In fact they are nowtrying to take a posture that “we knew this all along”. It’s reminiscent of the usual four stages of truth:

  1. First, it is ridiculed
  2. Second, it is violently opposed
  3. Third, it is possible, but where is the proof?
  4. Fourth: we knew that all, along, it’s self-evident.

This comes about from a study showing that the widespread use of pesticides and chlorine in drinking water is associated with an increasing incidence of food allergies, according to a study published in the December 2012 issue of the Annals of Allergy, Asthma, and Immunology.

Researchers from the Albert Einstein College of Medicine/Montefiore Medical Center, Bronx, New York, analyzed the records of a subset of participants aged 6 years old and older who had urinary metabolites of chlorinated phenols and allergen-specific immunoglobulin E levels measured as part of the National Health and Nutrition Examination Survey 2005-2006.

In addition, participants were asked to fill out a questionnaire about the use of pesticides during the previous 7 days.

In unadjusted analysis, the researchers found that the presence of 1 or more dichlorophenol metabolites in urine “was significantly associated with sensitization to food and environmental allergens.

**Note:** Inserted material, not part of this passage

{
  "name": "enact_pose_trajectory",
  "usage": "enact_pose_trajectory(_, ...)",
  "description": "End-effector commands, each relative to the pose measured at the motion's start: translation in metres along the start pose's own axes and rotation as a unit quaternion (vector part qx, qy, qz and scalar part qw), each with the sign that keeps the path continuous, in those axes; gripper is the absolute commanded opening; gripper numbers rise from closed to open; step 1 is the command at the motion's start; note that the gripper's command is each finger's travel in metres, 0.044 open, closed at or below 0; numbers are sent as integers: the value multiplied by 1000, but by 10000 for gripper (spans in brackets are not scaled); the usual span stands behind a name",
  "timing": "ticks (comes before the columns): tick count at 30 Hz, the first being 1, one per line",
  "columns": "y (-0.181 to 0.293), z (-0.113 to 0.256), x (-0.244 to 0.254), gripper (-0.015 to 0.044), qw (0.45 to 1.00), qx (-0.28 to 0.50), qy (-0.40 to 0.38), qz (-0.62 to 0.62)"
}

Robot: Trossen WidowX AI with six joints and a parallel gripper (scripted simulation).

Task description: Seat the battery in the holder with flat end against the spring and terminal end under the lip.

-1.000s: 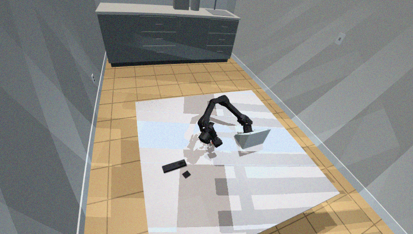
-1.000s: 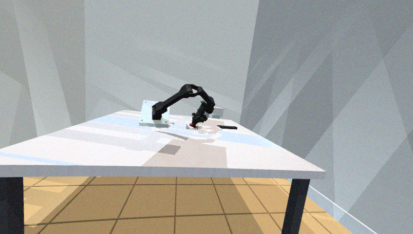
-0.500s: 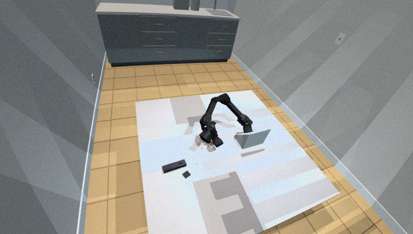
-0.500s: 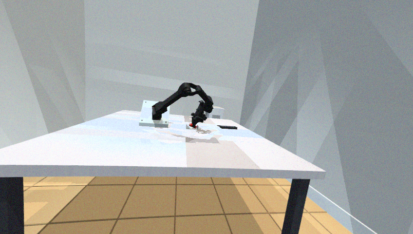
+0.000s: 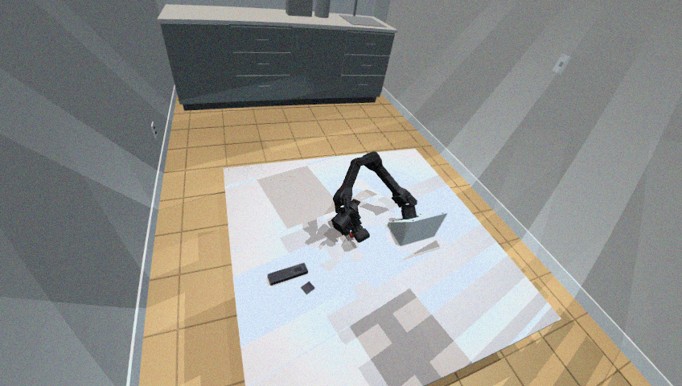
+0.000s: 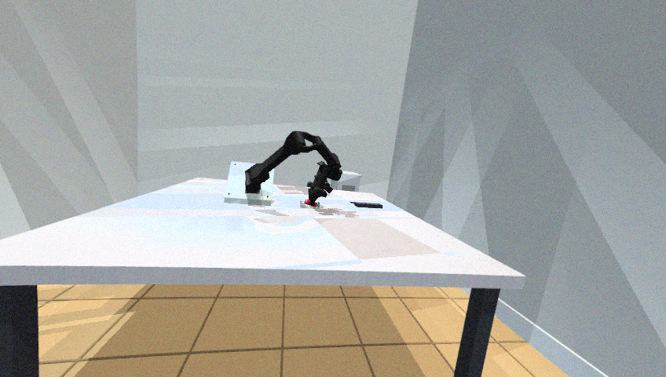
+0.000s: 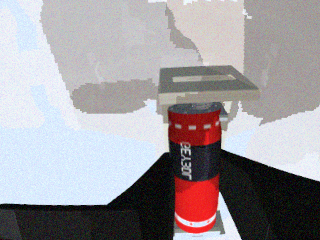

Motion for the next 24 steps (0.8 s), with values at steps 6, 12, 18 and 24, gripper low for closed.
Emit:
enact_pose_trajectory(6, -3, -1, 0, 81, 1000, -29, 4, -3)
enact_pose_trajectory(12, -2, -2, 0, 81, 999, -43, 6, -3)
enact_pose_trajectory(18, 0, -3, 0, 81, 998, -57, 8, -3)
enact_pose_trajectory(24, 1, -4, -1, 81, 998, -70, 9, -3)
Point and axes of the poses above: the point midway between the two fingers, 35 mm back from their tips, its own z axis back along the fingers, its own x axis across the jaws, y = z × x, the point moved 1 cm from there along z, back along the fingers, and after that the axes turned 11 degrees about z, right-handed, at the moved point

Food but not environmental allergen sensitivity was positively associated with the use of home pesticides and urban living.

Subsequent more extensive (multivariate analysis), after adjusting for age, sex, race, vitamin D levels, hay fever, asthma, urban or rural residence, and insecticide use, the researchers found a significant association between high levels of both dichlorophenol metabolites in urine and sensitization to food allergens (odds ratio [OR], 1.8; 95% confidence interval [CI], 1.2 – 2.5; P = .003).

However, they found no significant associations between dichlorophenol exposure and environmental allergens or between the place of residence and sensitization to food or environmental allergens.

Further analysis showed associations between food allergen sensitization and male sex, low vitamin D levels, self-reported allergies, home use of insecticide, and non-Hispanic black ethnicity.

The study lead scientists concluded, “Previous studies have shown that both food allergies and environmental pollution are increasing in the United States. The results of our study suggest these two trends might be linked, and that increased use of pesticides and other chemicals is associated with a higher prevalence of food allergies.”